On the 2d of April, 1872, they subscribed for stock in the Clayton and Theresa Railroad Company, and on the 3d and 4th of April, 1872, they delivered the bonds after they were registered, and scrip taken therefor in the sum of $80,000. Their official action, so far as it purported to create any liability on the part of the town, was complete. They did nothing after that in respect to the bonds which could prejudice the town of Orleans or which could be .the foundation of an action. This action was not brought until the 31st day of May, 1879, more than seven years after the completion of the acts of the Commissioners in the premises. In April, 1872, the commissioners had parted with all control over the bonds; they had received the stock in behalf of their town, and the evidence fails to establish any fraudulent acts or practices by the commissioners as to the bonds committed or suffered by them. When the bonds were delivered to the Clayton and Theresa Railroad Company they were beyond the control of the commissioners, and at no time after that was it in the power of the commissioners to recall or cancel the bonds. The duty they were charged with by the statute in respect to the issue of the bonds was complete. Whatever wrong was perpetrated by the commissioners was complete in April, 1872. As this action was not brought within six years next after the last act of the commissioners, we think the six years’ statute of limitations is a bar to the action. (Town of Ontario v.

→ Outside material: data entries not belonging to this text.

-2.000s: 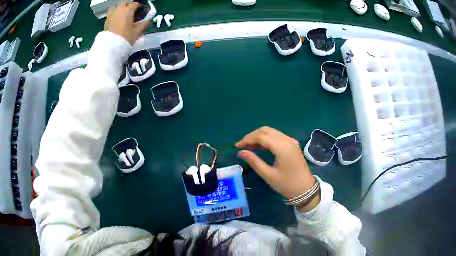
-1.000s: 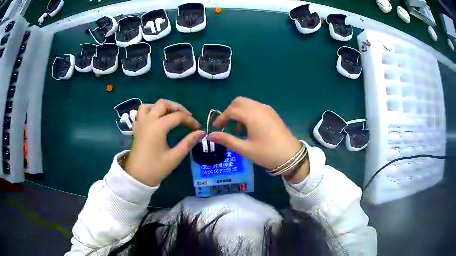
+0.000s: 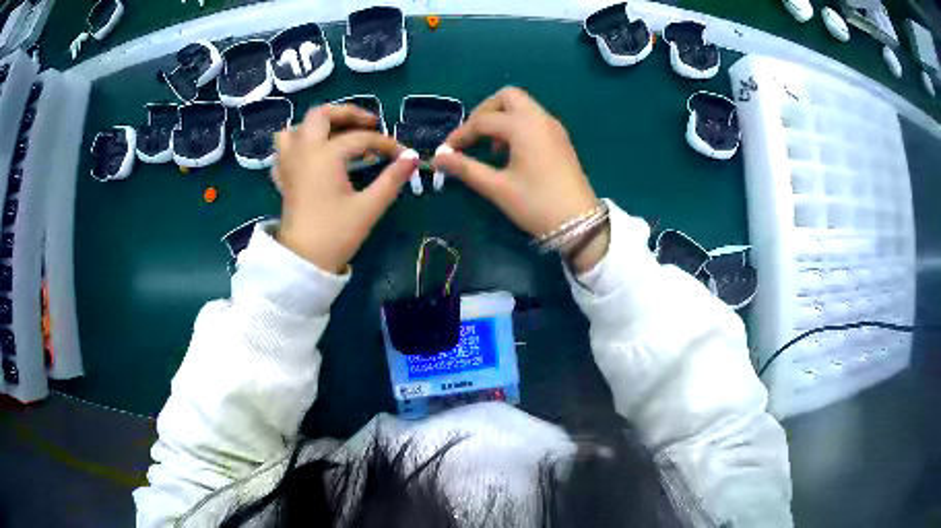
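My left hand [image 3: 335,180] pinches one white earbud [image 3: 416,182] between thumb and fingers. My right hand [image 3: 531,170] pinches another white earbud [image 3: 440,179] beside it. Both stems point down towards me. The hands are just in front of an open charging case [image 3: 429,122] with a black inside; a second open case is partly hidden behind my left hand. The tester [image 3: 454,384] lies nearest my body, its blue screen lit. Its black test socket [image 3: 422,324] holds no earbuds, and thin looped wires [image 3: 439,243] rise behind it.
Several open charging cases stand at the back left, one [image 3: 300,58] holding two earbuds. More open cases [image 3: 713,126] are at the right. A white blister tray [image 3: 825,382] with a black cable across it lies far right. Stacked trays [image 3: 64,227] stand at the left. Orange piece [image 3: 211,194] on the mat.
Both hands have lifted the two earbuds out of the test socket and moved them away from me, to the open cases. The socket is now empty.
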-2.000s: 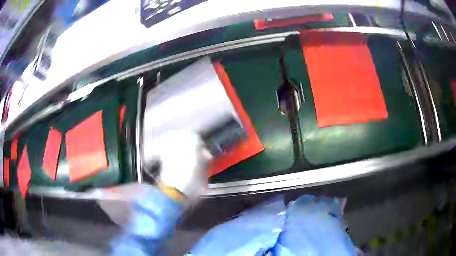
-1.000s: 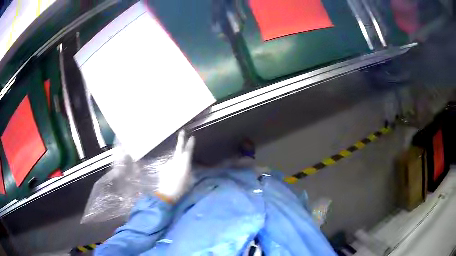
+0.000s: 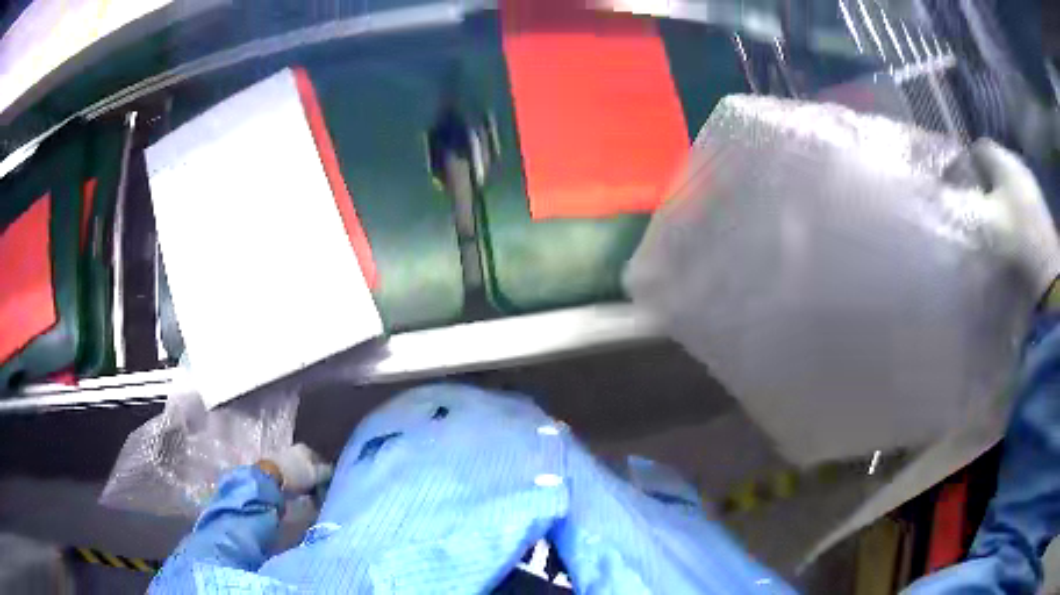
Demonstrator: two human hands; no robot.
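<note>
A white metal panel lies tilted on a red foam pad, its lower end over the conveyor's front rail. A clear, crumpled plastic bag hangs at that end. My left hand, in a white glove, is closed at the bag's right edge; its fingers are small and blurred. My right hand, gloved, grips the upper right edge of a large film-wrapped sheet-like piece, held over the line's front edge at the right. The film hides what is inside, and a flap hangs from it.
Another red foam pad lies on a green carrier in the middle. A red pad is at far left. The steel front rail crosses the view. Yellow-black floor tape and a red-lined bin are below right.
The large wrapped piece and my right hand have come into view at the right. My left hand has moved down and left beside the bag. The view has shifted; the white panel still lies tilted over the rail.
</note>
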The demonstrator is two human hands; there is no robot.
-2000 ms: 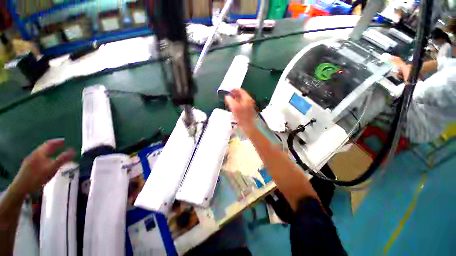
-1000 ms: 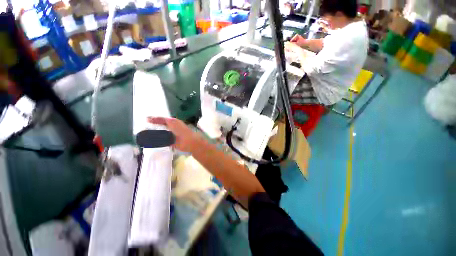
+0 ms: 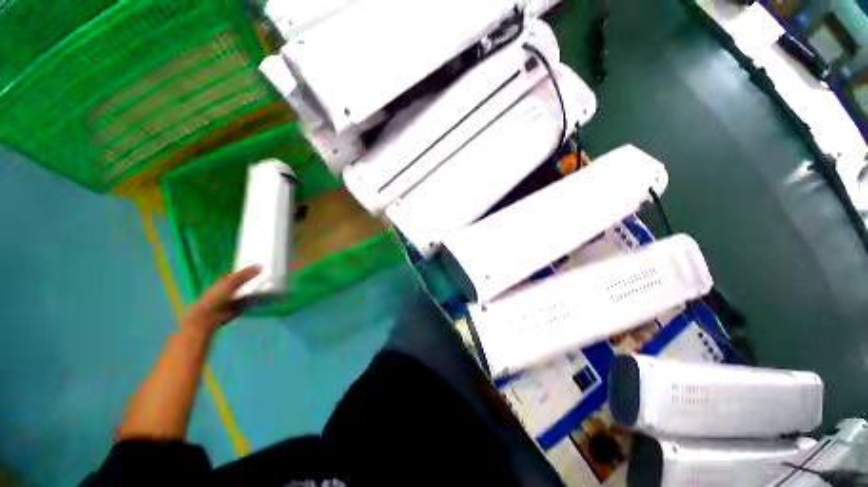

Hill, 33 Hun, 250.) That case is an authority upon the question now before us, as the opinion of Barker, J., had the approval of all of the members of the court, and we should therefore follow it in disposing of the question made here in regard to the commissioners. (See Northrop v. Hill, 57 [89]*89N. Y., 351; Bank of Utica v. Childs, 6 Cowen, 238; Argall v. Bryant, 1 Sand. Supr. Ct. R., 98, and cases there cited.)